A section of the atoll's coastline (Credit: Mike Sama)

A section of the atoll’s coastline (Credit: Mike Sama)

When it comes to climate displacement, experts say that people face a difficult choice: stay and adapt, move as a community in a planned manner, or migrate on a person by person or family by family basis. “We generally favor relocation over migration as it is organized, well thought-out, and planned,” Leckie said. “It has the best chance of preserving the unique cultures that so many people of the islands live with and cherish so much.”

Equally vulnerable are Ontong Javans residing in the heart of capital Honiara in the Lord Howe Settlement. The Settlement is located beside the river and coast of Mataniko River delta.

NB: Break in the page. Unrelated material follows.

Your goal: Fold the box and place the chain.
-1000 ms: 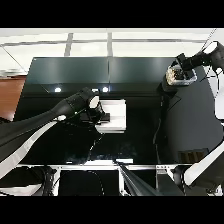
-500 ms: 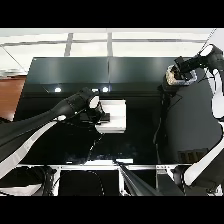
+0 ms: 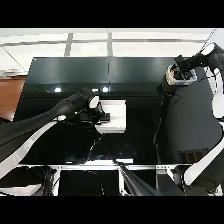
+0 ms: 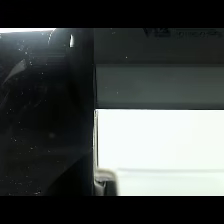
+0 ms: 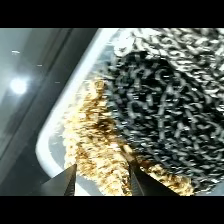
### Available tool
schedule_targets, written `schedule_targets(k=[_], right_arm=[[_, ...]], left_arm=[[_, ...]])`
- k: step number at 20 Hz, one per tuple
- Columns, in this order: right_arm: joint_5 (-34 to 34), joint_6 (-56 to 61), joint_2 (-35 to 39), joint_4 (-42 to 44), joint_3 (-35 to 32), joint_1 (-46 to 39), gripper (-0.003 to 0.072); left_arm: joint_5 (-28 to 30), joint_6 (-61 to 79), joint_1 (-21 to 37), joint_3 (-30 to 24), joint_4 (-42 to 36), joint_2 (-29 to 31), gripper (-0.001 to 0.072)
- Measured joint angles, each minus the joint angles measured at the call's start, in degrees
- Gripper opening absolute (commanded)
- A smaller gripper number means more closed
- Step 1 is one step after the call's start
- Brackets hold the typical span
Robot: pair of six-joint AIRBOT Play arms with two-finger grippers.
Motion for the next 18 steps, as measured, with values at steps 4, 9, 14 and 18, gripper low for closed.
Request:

A United Nations Human Settlements Programme (UN-Habitat) Climate Change Vulnerability Assessment in 2014 noted the Settlement has an area of 2.8 hectares with a population of 631–295 men and 336 women. According to the report, there is a population density of 223 persons per hectare, “the highest among the hotspots studied…packed with houses spaced closely together.”

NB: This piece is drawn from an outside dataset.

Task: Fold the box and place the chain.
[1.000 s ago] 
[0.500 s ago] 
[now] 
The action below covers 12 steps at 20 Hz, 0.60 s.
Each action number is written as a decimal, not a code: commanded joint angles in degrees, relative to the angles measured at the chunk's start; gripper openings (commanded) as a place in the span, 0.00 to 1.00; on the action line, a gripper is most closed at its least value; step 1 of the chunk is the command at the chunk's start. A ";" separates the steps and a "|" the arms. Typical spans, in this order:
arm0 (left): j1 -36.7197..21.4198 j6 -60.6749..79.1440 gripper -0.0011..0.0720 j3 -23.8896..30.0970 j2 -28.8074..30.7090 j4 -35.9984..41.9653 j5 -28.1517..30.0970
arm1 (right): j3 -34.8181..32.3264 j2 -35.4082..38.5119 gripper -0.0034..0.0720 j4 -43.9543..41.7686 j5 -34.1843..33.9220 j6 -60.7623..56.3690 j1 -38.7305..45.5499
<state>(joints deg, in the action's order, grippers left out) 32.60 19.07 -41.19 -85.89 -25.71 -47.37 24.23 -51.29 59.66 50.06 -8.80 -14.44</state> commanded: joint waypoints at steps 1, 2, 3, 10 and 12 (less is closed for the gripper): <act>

Doctorate student Coggan Kuare, who left the Solomon Islands to study at Hokkaido University in Japan, said the Settlement itself needs relocating as the devastating floods of April 2014 which killed more than 20 people indicate that climate change poses great risk to the settlers.

“Flooding from Mataniko River, sea level rise and tsunami are the greatest threats to the Ontong Java settlers of Lord Howe Settlement,” said Kuare whose is working on the thesis “Disposition, Expansion and Relocation of Honiara City.”

Hoping for change

With world leaders gathered in Paris for the United Nations (UN) climate negotations, the plight of Ontong Javans both on the atoll and Lord Howe Settlement cannot be ignored.

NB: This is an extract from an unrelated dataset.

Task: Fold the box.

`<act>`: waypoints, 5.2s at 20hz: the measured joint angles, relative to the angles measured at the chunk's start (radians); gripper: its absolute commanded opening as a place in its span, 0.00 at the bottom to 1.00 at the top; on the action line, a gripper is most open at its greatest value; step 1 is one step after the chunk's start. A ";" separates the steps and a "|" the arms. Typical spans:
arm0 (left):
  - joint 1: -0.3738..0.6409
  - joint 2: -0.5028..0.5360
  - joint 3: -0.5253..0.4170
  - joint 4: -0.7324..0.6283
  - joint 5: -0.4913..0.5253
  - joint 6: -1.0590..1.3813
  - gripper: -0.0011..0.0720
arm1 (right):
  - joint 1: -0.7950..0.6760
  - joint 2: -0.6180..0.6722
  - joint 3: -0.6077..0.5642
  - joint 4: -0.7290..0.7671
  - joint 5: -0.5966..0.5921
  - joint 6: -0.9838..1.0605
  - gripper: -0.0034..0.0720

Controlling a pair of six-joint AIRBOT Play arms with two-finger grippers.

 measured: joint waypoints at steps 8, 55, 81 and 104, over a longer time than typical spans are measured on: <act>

This year Reverend Nigel Kelaepa, a prominent Ontong Javan is observing the negotiations in Paris. It’s his first time at such a high level climate event.

The issue of relocation may appear insignificant to some, but reducing global greenhouse gas emissions could save the Ontong Javans from the rising sea level. Led by Samuel Manetoali from the Minister of Environment, Climate Change and Disaster and Meteorology (MECDM), the Solomon Islands delegation to Paris has joined other small island states to lobby for the reduction of the global greenhouse gases.

Local residents say they're worried that their plight is invisible to world leaders gathered in Paris (Credit: Mike Sama)

Local residents say they’re worried that their plight is invisible to world leaders gathered in Paris (Credit: Mike Sama)

“We want an ambitious and legally binding agreement within the context of the UNFCCC that obliges major emitters to reduce their emissions to restrain global temperature change to well below 1.5 degrees Celsius, treats loss and damage as a distinct element of the agreement separate from adaptation, recognizes the special case of the most vulnerable parties such as the Solomon Islands, and fast tracks financial and technical resources in the most transparent, accessible and ‘non-loan’ modalities to meet our adaptation and mitigation needs,” said Dr. Mataki, MECDM’s Permanent Secretary.

In its Intended Nationally Determined Contribution (INDC) submitted to the UNFCCC, the Solomon Islands pledged to reduce greenhouse gas emissions by 12% below 2015 levels by 2025 and 30% below 2015 levels by 2030. With international assistance, the Solomon Islands can reduce its emissions by more than 50% by 2050, but Mataki said the pledges of major emitters have fallen short. “Global action to address climate change must not leave anyone behind,” he said, “it must be inclusive as much as possible.”

Politics aside, the people of Ontong Java bear little responsibility for the rising seas, but residents are looking to world leaders to address the root causes of their plight before their island home disappears under their feet.